TASK REQUIREMENTS:
Write out each record in full and exactly as given. Skip any pictures.

Extracted data entries
╭──

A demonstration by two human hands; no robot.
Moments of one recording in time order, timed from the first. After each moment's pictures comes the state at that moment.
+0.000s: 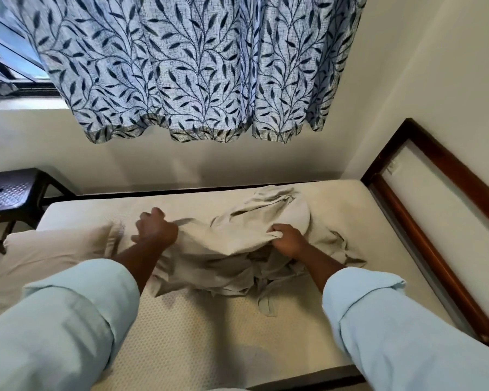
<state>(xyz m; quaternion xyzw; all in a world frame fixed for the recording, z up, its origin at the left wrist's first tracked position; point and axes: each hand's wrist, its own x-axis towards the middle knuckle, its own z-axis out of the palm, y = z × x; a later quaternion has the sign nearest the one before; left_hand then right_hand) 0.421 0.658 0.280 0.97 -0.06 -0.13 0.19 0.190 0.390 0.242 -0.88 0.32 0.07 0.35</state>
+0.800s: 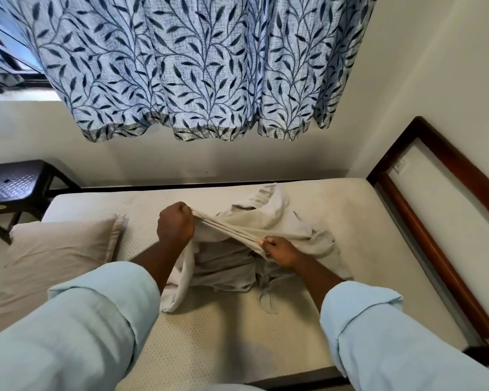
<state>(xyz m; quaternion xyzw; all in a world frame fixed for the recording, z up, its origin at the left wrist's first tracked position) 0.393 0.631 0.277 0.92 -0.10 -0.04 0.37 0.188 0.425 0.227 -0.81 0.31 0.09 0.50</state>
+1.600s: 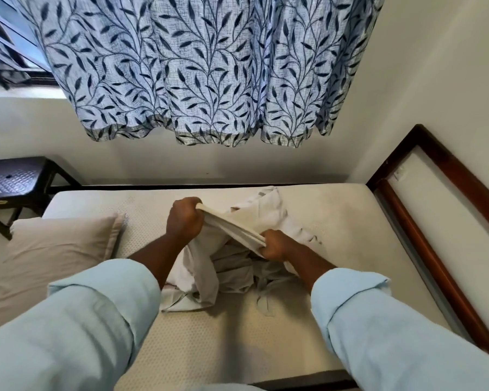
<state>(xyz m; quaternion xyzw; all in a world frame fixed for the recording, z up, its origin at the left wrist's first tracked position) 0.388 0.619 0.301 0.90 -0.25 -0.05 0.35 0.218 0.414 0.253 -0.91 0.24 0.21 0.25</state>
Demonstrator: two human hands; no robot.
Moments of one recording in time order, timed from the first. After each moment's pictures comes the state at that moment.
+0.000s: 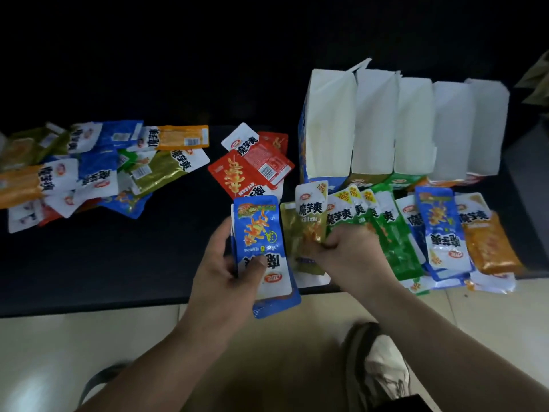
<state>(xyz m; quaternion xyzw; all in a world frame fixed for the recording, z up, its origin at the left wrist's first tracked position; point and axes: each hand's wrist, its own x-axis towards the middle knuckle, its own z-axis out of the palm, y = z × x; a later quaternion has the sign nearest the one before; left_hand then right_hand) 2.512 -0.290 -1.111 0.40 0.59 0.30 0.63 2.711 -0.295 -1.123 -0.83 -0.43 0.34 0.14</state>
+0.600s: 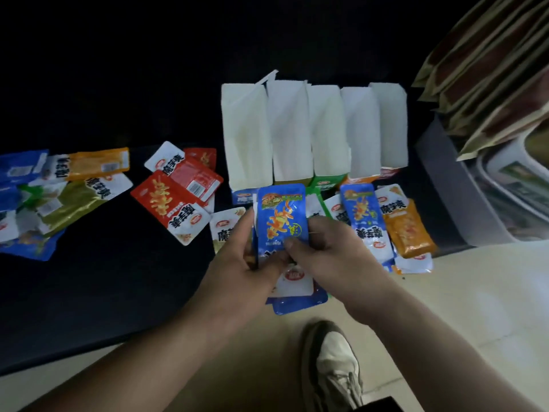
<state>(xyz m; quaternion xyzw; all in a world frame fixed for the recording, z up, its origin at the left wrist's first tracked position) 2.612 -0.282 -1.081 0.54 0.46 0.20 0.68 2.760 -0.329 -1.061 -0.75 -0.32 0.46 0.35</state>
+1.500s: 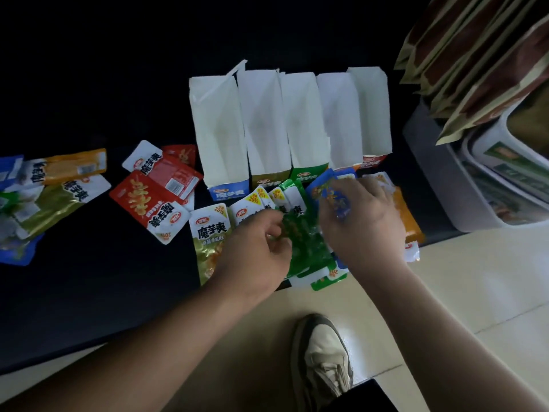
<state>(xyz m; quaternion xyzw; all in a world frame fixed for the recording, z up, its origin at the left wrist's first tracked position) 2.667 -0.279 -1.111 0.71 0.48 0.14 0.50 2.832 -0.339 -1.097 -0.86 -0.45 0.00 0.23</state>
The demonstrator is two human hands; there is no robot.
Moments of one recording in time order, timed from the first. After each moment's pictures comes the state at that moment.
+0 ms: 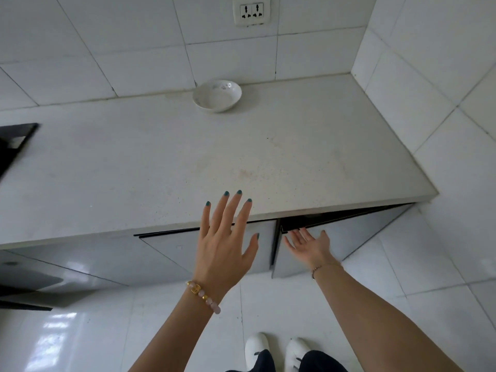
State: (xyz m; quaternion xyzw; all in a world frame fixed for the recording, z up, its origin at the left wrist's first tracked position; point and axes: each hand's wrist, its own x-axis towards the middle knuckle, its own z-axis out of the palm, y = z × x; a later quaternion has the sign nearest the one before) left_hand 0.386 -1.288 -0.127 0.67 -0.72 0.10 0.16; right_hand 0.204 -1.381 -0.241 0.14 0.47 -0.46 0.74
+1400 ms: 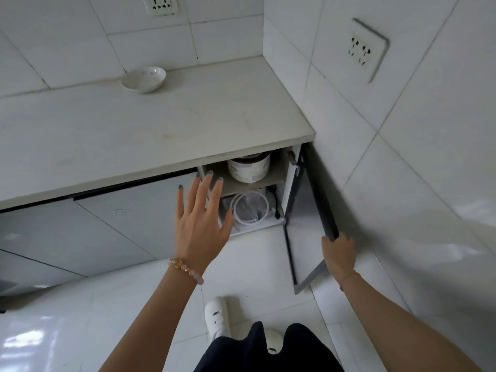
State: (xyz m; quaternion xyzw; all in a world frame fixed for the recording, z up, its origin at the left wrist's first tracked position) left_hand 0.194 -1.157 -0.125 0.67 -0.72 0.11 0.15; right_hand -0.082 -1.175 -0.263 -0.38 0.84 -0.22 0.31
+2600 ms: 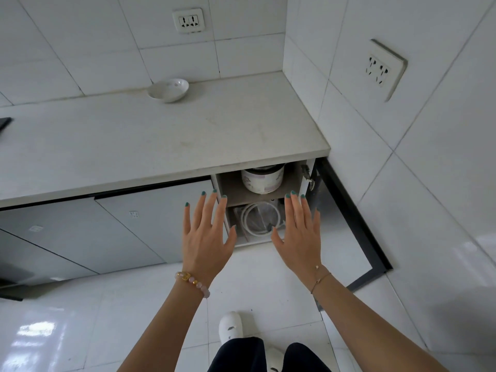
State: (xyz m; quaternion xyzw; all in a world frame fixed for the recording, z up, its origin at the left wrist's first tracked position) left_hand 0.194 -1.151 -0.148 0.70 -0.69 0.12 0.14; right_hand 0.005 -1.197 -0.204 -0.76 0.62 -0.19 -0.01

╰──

PROBLEM SOLUTION:
A demonstration by two human hands; no robot.
Moments of one recording in time order, timed from the first. After each moment's pictures comes the state at that moment.
+0.000s: 
<state>(xyz m; quaternion xyzw; all in a world frame fixed for the recording, z up, its origin at the left wrist's first tracked position; point and axes: each hand's wrist, its own x-axis towards the middle knuckle, its own z-axis out of the palm, y = z × x; a later quaternion has the sign nearest the one before; left_hand then right_hand) 0.421 0.658 0.280 0.97 -0.06 -0.13 0.19 0.190 0.390 0.242 -0.88 0.32 0.07 0.35</state>
+0.800s: 
<state>(xyz m; quaternion xyzw; all in a world frame fixed for the recording, z up, its origin at the left wrist's first tracked position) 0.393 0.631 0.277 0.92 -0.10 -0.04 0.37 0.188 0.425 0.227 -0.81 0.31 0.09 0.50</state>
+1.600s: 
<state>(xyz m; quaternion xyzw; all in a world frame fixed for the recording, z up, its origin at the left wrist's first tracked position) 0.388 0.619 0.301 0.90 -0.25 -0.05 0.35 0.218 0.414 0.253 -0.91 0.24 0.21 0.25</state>
Demonstrator: two human hands; no robot.
Moments of one recording in time order, timed from the first. After each moment's pictures comes the state at that moment.
+0.000s: 
<state>(xyz m; quaternion xyzw; all in a world frame fixed for the recording, z up, its origin at the left wrist's first tracked position; point and axes: each hand's wrist, its own x-axis towards the middle knuckle, its own z-axis out of the palm, y = z × x; a later quaternion has the sign nearest the one before; left_hand then right_hand) 2.512 -0.290 -1.111 0.40 0.59 0.30 0.63 2.711 -0.295 -1.123 -0.83 -0.43 0.34 0.14</state>
+0.600s: 
<state>(xyz m; quaternion xyzw; all in a world frame fixed for the recording, z up, its origin at the left wrist's first tracked position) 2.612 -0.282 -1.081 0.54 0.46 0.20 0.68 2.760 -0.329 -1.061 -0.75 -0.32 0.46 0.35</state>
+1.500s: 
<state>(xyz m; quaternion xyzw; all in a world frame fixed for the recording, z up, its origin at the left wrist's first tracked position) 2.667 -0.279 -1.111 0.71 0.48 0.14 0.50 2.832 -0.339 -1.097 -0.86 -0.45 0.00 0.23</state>
The demonstrator is two human hands; there is no robot.
Moments of one recording in time order, timed from the first. After each moment's pictures comes the state at that moment.
+0 ms: 
State: (xyz m; quaternion xyzw; all in a world frame fixed for the recording, z up, its origin at the left wrist's first tracked position; point and axes: each hand's wrist, its own x-axis towards the middle knuckle, its own z-axis out of the palm, y = z × x; a later quaternion has the sign nearest the one before) left_hand 0.386 -1.288 -0.127 0.67 -0.72 0.10 0.16; right_hand 0.204 -1.381 -0.241 0.14 0.47 -0.46 0.74
+1400 ms: 
State: (xyz m; quaternion xyzw; all in a world frame fixed for the recording, z up, its origin at the left wrist's first tracked position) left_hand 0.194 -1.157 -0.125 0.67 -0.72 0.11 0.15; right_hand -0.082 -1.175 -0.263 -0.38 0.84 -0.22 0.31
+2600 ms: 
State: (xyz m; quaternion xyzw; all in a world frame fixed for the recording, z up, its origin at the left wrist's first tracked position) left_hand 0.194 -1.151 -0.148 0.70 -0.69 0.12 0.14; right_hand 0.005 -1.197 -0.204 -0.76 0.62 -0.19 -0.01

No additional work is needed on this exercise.